Recently we heard President Obama and others criticize higher education. We heard about academic accountability and the growing problem of student debt. What has been the response from leaders in higher education? University of Washington President Mike Young says he’s annoyed with President Obama. Obama said last Friday that if universities don’t give students a break (on their tuition costs and growing debt), the federal government is going to start taking money away.
President Young called Obama’s threat “nonsense on stilts.”
He and his colleagues at Western Washington and Washington State say the actual total cost of educating college students has gone down in that state, when the dollars from parents and the state are combined. But as policy makers and legislators cut the dollars it sends to Washington’s colleges and universities, lawmakers have told them to go ahead and raise tuition to make up for the loss. So tuition has steadily grown in the same way all over the country.
Many students protest their lack of educational options. They point to the growing cost of higher education. Most are skeptical about their potential to dramactically increase their future earnings from an average of $14 per hour to jobs that pay over $30. The occupy movement has featured the false promises of a prosperous life after completing a bachelor’s degree.

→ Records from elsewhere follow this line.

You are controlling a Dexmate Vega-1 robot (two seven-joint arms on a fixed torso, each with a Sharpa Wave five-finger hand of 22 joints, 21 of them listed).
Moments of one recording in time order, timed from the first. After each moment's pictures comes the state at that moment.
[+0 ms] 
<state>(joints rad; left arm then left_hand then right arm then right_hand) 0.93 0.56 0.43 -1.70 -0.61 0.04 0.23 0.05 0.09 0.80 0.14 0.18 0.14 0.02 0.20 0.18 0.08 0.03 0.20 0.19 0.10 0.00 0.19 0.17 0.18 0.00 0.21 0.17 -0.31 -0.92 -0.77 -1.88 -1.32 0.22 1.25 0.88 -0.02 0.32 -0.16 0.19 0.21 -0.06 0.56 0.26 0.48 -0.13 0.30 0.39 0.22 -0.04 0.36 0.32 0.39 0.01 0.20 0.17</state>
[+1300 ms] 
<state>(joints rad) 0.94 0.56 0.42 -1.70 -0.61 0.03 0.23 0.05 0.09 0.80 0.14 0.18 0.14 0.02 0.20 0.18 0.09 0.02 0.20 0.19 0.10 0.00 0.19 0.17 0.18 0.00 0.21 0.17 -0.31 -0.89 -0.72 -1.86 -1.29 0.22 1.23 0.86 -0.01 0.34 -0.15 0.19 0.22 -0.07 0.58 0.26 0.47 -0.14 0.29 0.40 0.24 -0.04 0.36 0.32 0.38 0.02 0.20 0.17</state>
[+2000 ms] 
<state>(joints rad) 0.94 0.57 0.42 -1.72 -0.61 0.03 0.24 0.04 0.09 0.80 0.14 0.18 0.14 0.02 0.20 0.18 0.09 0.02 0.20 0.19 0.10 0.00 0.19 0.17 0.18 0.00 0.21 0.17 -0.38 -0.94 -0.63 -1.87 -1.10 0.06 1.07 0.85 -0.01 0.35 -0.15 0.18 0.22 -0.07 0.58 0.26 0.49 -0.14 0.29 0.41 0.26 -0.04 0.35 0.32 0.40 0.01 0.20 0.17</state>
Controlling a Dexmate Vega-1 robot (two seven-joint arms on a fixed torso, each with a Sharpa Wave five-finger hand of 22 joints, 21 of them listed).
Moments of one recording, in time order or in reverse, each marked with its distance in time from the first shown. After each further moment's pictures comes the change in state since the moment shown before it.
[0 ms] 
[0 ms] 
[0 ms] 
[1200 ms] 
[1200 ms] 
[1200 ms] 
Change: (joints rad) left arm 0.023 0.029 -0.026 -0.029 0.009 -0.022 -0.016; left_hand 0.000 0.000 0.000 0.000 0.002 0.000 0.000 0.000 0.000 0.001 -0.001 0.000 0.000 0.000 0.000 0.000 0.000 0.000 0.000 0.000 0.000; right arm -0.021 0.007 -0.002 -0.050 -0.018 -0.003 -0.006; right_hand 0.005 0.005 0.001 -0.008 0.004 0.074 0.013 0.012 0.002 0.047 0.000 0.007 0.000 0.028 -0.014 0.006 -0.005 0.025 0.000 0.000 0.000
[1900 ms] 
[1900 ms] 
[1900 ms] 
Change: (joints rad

The general consensus from employers and the public is that few undergraduate majors are “worth the investment” with the exception of certain hard sciences, engineering, math, business, and computer science. Most academics in other disciplines would be opposed to this verdict and provide anecdotal evidence to support their area of expertise. Two problems with a general defense of further investments in higher education are:
1. The lack of eloquent spokespeople for the value of general education
2. The proliferation and use of terms only academics understand. Academic gobbledygook such as immersion, experiential or deep learning, and integrated learning become academic gobbledygook to most parents and propspective college students
The pundits speaking on behalf of the liberal arts often use the concept of building ideal citizens and service-leaders. They claim a $150,000 investment returns a life-long learner who can solve community problems and build bridges. Detractors claim that academics are idealistic and live in an ivory tower. They claim that academics study arcane subjects to be the expert for an audience of five colleagues, in areas few people outside the discipline ever care to explore or even investigate. Academics defend their importance with lofty terms and claims, their language is filled with platitudes and three syllable words few others understand. This manner of speech is negitavely characterized as academic gobbledygook.
Rather than explaining their theories in plain and straight-forward language, the academic model is to make others believe the speaker is much more knowledgable than the audience by delving into details and complicated theorems. Accusations against higher education include the general lack of concern for the value of a dollar, and an “unrealistic or Utopian view of return on investment for the average college student’s tuition dollar.
Gobbledygook is also the language spoken by the goblins in Harry Potter by JK Rowling. Maybe that should be a sign to academics to forgo the gobbledygook and get to the point.
According to my former instructor Len Rogers, Gobbledygook is overly wordy writing which is filled with passive voice constructions, weak noun forms instead of strong verbs, and deadwood which gets in the way of clear communication. Gobbledygook, sometimes shortened to gobbledygoo, is a modern word compiled by Maury Maverick, a Texan lawyer who was at various times a Democratic Congressman and mayor of San Antonio. Writing as chairman of the US Smaller War Plants Committee in Congress, in the New York Times Magazine 21st May 1944, as part of a complaint against the obscure language used by his colleagues he used the word gobbledygook. He was inspired, he said, by the turkey, “always gobbledy gobbling and strutting with ludicrous pomposity”. Below are some of Len’s suggestions to minimize the gobbleygook:
Instead of Use
give consideration to consider
make inquiry regarding inquire
is of the opinion believes
comes into conflict with conflicts
confidential nature confidential information
of an indefinite nature indefinite
in order to to
in this day and age today (or) now
with reference to concerning
at this point in time now
has the ability to because (or) since
take the place of substitute
utilize use
to be cognisant of to know
to endeavour to try
terminate end (or) fire
effectuate do
Maybe its time to bring parents, students, and policy makers together without the gobbledygook and discuss how college is not right for everyone, but can be the catalyst for achievement and excellence in many others.